### Your goal
Word for word, restate the data that follows, omitting the images.
= = = = = = =
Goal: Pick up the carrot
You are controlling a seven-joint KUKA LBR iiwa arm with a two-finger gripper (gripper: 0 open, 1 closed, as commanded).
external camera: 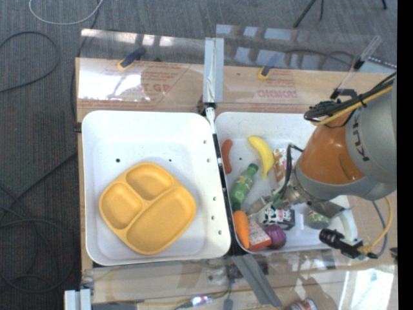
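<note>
Two shallow white bins lay side by side on the bench: the left bin filled the middle left of the frame and the right bin the middle right. The grey arm, with its orange band, entered from the right edge and covered much of the right bin's right half; part of a letter, perhaps a K, showed on its grey shell. A yellow three-compartment plate sat in the lower part of the left bin. Along the bench's far edge, behind each bin, ran reddish mirrored lettering too faint to read. The gripper hung low in the right bin's lower middle, over a small black-and-white item; I could not tell how its fingers stood or whether they gripped anything. The green bottle lay tilted left of it, the banana above that, a red sausage by the left wall. The carrot lay in the bin's lower left corner, against a red-labelled box, beside a purple item.
</note>
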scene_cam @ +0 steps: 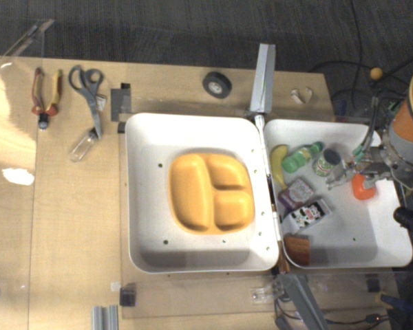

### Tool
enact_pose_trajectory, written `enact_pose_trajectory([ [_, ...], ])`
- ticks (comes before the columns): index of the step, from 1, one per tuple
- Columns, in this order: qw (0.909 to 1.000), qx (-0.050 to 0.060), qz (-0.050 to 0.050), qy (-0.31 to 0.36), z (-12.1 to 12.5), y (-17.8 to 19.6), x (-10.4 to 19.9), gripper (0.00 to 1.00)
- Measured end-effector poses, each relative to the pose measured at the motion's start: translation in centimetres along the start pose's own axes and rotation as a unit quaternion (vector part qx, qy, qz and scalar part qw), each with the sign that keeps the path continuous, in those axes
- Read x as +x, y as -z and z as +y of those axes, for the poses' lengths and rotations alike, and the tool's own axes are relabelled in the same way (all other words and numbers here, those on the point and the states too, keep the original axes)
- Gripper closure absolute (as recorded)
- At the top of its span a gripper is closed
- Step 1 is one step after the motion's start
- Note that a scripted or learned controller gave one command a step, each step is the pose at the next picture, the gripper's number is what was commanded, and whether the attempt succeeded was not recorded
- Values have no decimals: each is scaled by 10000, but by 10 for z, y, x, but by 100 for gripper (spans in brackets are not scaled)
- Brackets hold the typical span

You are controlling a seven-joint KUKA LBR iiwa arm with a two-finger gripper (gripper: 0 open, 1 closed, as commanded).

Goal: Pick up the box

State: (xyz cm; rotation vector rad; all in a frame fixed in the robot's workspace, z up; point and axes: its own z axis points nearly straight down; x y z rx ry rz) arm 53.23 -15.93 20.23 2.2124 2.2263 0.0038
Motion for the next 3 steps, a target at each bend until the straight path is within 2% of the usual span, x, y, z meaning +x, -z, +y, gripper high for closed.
enact_pose_trajectory([
  [1,9998,-51,-9,211,55,-114,43,0],
  [2,9979,-54,-15,640,39,-113,67,0],
  [3,9978,-111,-30,652,43,-100,67,100],
])
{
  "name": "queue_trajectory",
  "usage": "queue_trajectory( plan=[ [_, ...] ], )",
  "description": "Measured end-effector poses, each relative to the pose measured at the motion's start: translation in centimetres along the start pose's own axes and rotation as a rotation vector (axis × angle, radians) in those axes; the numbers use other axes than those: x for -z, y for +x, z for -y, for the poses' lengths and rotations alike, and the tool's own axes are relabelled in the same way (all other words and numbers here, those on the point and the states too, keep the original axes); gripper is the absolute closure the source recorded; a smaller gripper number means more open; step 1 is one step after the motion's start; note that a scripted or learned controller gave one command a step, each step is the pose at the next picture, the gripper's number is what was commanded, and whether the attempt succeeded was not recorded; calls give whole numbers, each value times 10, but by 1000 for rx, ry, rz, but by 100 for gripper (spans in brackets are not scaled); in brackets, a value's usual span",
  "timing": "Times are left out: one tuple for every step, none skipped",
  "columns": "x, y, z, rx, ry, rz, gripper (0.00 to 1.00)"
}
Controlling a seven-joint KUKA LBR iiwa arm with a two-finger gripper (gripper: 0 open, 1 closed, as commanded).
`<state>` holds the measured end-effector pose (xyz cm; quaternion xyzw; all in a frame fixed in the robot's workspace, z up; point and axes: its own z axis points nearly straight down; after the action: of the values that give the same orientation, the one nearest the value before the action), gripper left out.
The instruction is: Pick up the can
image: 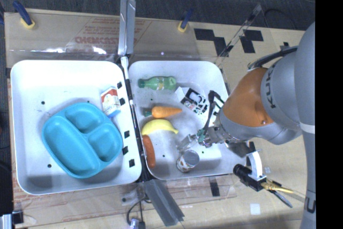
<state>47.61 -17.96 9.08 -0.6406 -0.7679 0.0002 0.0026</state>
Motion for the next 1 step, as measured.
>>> queue_trajectory(
  plan=[
    [3, 40, -7, -113, 1, -1, 0]
  ],
)
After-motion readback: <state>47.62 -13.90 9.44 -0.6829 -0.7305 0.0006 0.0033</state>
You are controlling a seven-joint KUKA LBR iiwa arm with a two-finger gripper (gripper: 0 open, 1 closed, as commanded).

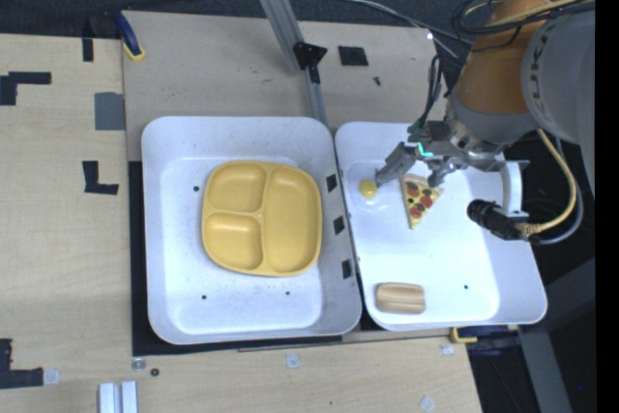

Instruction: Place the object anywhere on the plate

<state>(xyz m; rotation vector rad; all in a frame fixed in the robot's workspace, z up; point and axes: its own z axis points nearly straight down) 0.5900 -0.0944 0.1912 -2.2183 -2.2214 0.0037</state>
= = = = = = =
### Task solution
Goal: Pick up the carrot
You are controlling a seven-joint KUKA LBR iiwa arm with a two-finger gripper (gripper: 0 open, 1 closed, as commanded).
external camera: 
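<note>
Two shallow white bins lay side by side on the bench: the left bin filled the middle left of the frame and the right bin the middle right. The grey arm, with its orange band, entered from the right edge and covered much of the right bin's right half; part of a letter, perhaps a K, showed on its grey shell. A yellow three-compartment plate sat in the lower part of the left bin. Along the bench's far edge, behind each bin, ran reddish mirrored lettering too faint to read. The gripper hung low in the right bin's lower middle, over a small black-and-white item; I could not tell how its fingers stood or whether they gripped anything. The green bottle lay tilted left of it, the banana above that, a red sausage by the left wall. The carrot lay in the bin's lower left corner, against a red-labelled box, beside a purple item.
</note>
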scene_cam @ +0 steps: 

### Tool
enact_pose_trajectory, written `enact_pose_trajectory([ [_, ...], ])`
- ticks (comes before the columns): index of the step, from 1, one per tuple
- Columns, in this order: qw (0.909 to 1.000), qx (-0.050 to 0.060), qz (-0.050 to 0.050), qy (-0.31 to 0.36), z (-12.1 to 12.5), y (-17.8 to 19.6), x (-10.4 to 19.9), gripper (0.00 to 1.00)
- Measured end-effector poses, each relative to the pose measured at the motion's start: translation in centimetres along the start pose's own axes and rotation as a unit quaternion (vector part qx, qy, qz and scalar part qw), each with the sign that keeps the path continuous, in those axes
- Read x as +x, y as -z and z as +y of those axes, for the poses' lengths and rotations alike, and the tool's own axes are relabelled in the same way (all other words and numbers here, those on the point and the states too, keep the original axes)
- Gripper closure absolute (as recorded)
- At the top of its span a gripper is closed
- Step 1 is one step after the motion's start
- Note that a scripted or learned controller gave one command a step, each step is the pose at the next picture, the gripper's number is what was commanded, and whether the attempt succeeded was not recorded
- Values have no decimals: each is scaled by 10000, but by 10 for z, y, x, but by 100 for gripper (spans in brackets are not scaled)
- Brackets hold the typical span

You are controlling a seven-joint KUKA LBR iiwa arm with a two-finger gripper (gripper: 0 open, 1 closed, as commanded).

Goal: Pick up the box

State: (xyz cm; rotation vector rad; all in a frame fixed in the robot's workspace, z up; point and axes: its own z axis points nearly straight down; x y z rx ry rz) arm 53.23 -15.93 20.23 2.2124 2.2263 0.0038
Motion for the next 3 steps, a target at each bend until the straight path is within 2% of the usual span, x, y, z meaning +x, -z, +y, gripper high for closed.
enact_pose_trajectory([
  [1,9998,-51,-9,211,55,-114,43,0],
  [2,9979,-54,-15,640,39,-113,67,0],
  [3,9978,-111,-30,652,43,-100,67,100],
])
{
  "name": "queue_trajectory",
  "usage": "queue_trajectory( plan=[ [_, ...] ], )",
  "description": "Measured end-effector poses, each relative to the pose measured at the motion's start: translation in centimetres along the start pose's own axes and rotation as a rotation vector (axis × angle, radians) in those axes; the numbers use other axes than those: x for -z, y for +x, z for -y, for the poses' lengths and rotations alike, and the tool's own axes are relabelled in the same way (all other words and numbers here, those on the point and the states too, keep the original axes); gripper is the absolute closure the source recorded; a smaller gripper number means more open; step 1 is one step after the motion's start; note that a scripted or learned controller gave one command a step, each step is the pose at the next picture, the gripper's number is what was commanded, and whether the attempt succeeded was not recorded; calls give whole numbers, each value times 10, but by 1000 for rx, ry, rz, but by 100 for gripper (spans in brackets are not scaled); in brackets, a value's usual span",
  "timing": "Times are left out: one tuple for every step, none skipped",
  "columns": "x, y, z, rx, ry, rz, gripper (0.00 to 1.00)"
}
Controlling a seven-joint KUKA LBR iiwa arm with a two-finger gripper (gripper: 0 open, 1 closed, as commanded).
`<state>` holds the measured end-effector pose (xyz cm; quaternion xyzw; all in a frame fixed in the robot's workspace, z up; point and axes: its own z axis points nearly straight down; after the action: of the values that give the same orientation, the one nearest the value before the action), gripper left out.
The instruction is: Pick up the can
image: 
<state>47.61 -17.96 9.08 -0.6406 -0.7679 0.0002 0.0026</state>
Motion for the next 1 step, as measured.
>>> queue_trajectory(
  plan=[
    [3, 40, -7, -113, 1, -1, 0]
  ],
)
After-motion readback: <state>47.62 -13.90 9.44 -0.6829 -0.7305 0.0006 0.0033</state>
You are controlling a seven-joint KUKA LBR iiwa arm with a two-finger gripper (gripper: 0 open, 1 closed, as commanded).


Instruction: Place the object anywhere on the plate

<state>(xyz m; rotation vector rad; all in a frame fixed in the robot's workspace, z up; point and axes: its own z axis points nearly straight down) 0.5900 -0.0944 0.1912 -2.2183 -2.2214 0.0037</state>

There is nothing more to this answer.